*Directions for this task*. Give back one number only: how many lines in the material below contain "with".

*Data extract*.
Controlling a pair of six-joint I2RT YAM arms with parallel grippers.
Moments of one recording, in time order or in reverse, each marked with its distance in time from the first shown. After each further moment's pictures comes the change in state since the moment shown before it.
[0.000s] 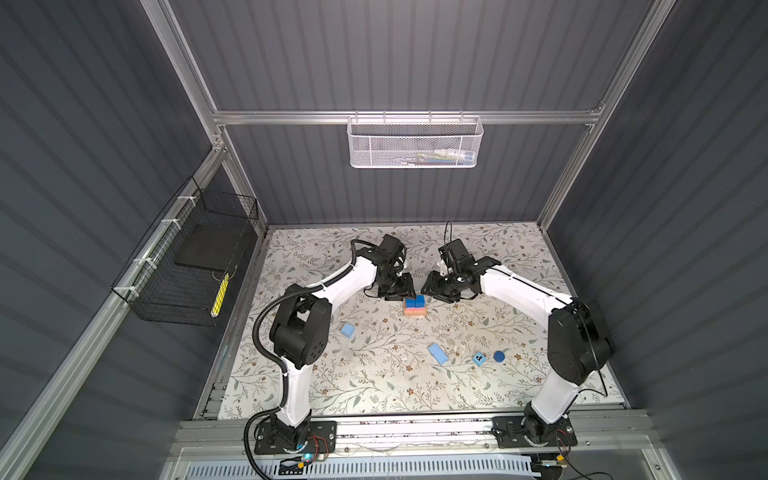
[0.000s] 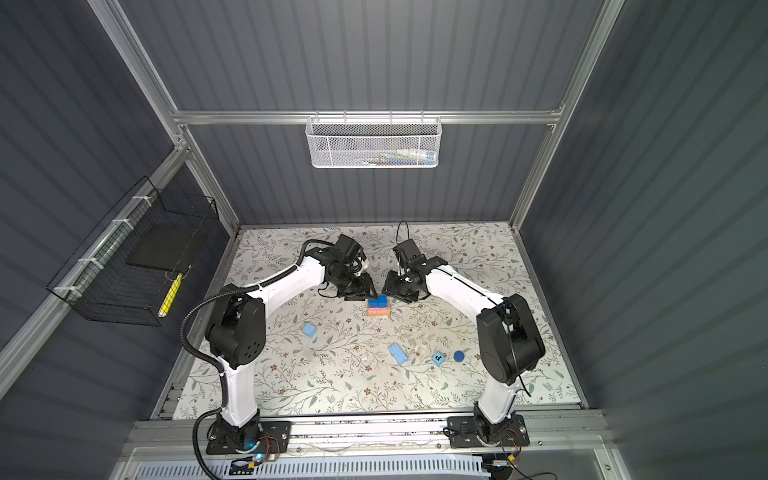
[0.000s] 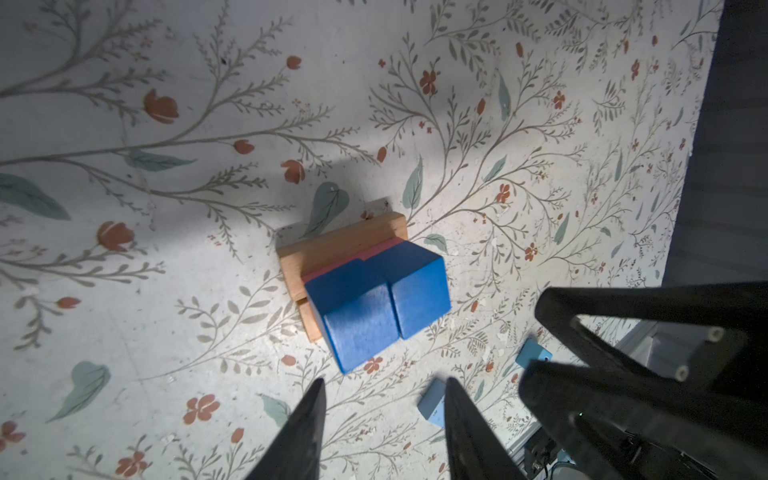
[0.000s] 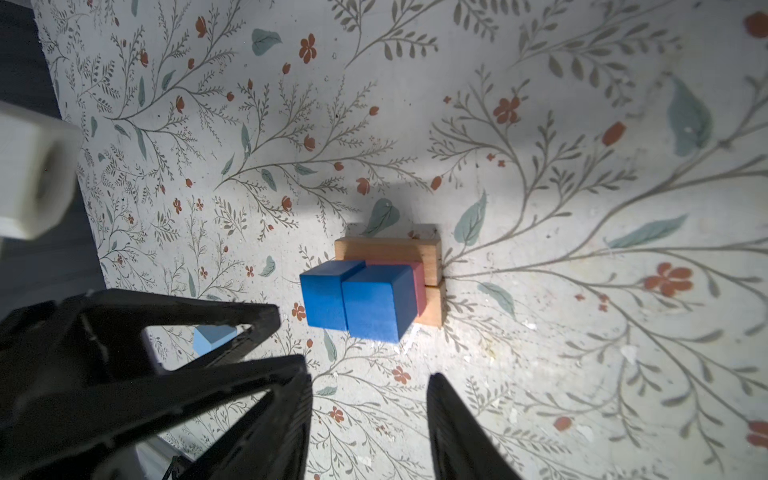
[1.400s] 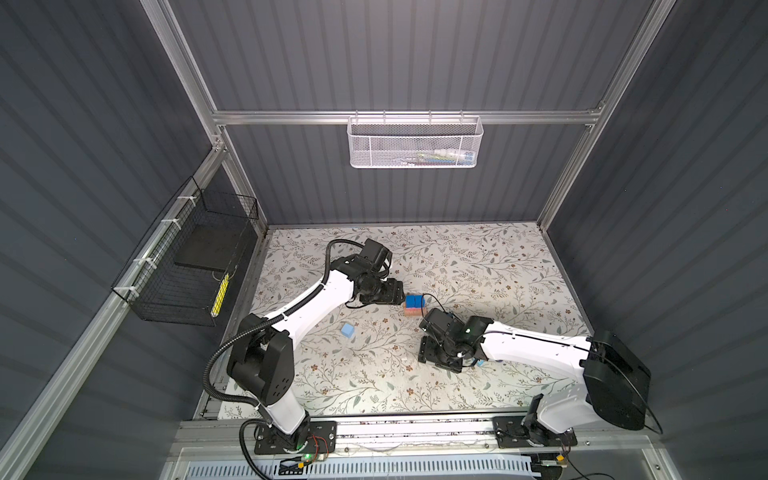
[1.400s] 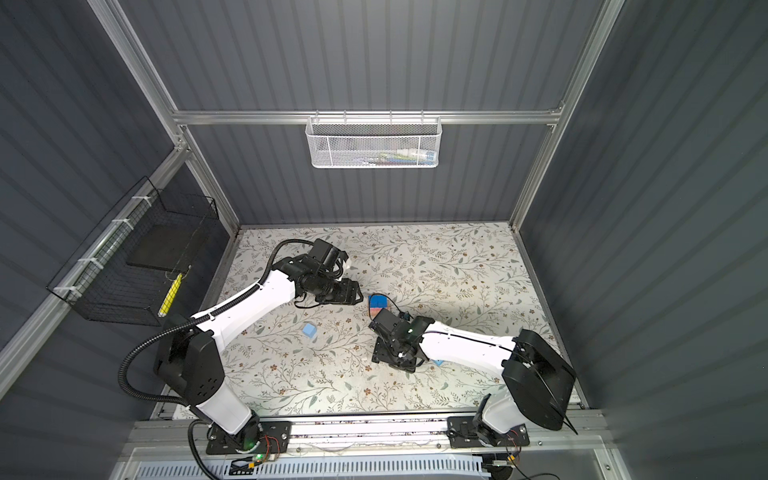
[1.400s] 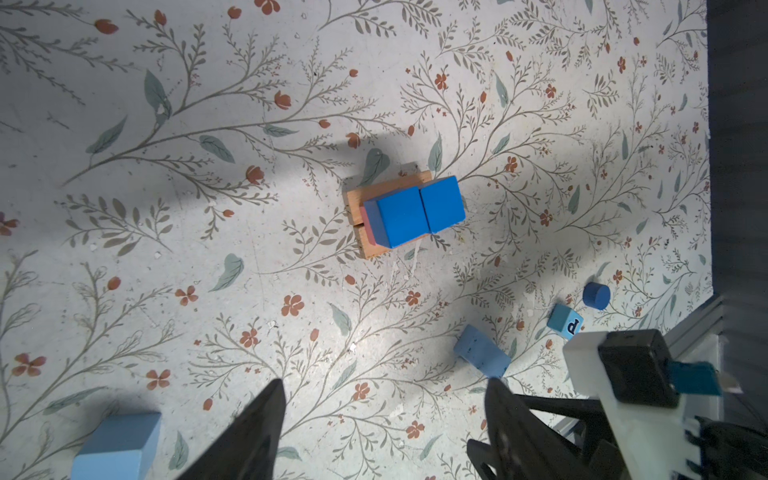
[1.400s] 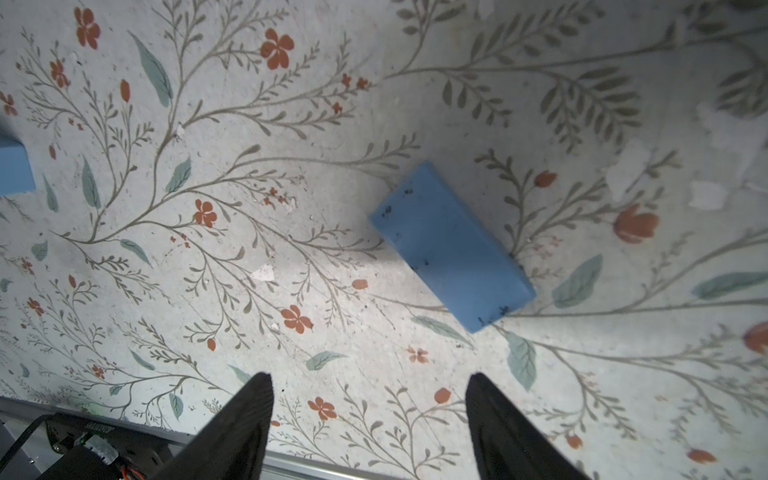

*Reply*. 2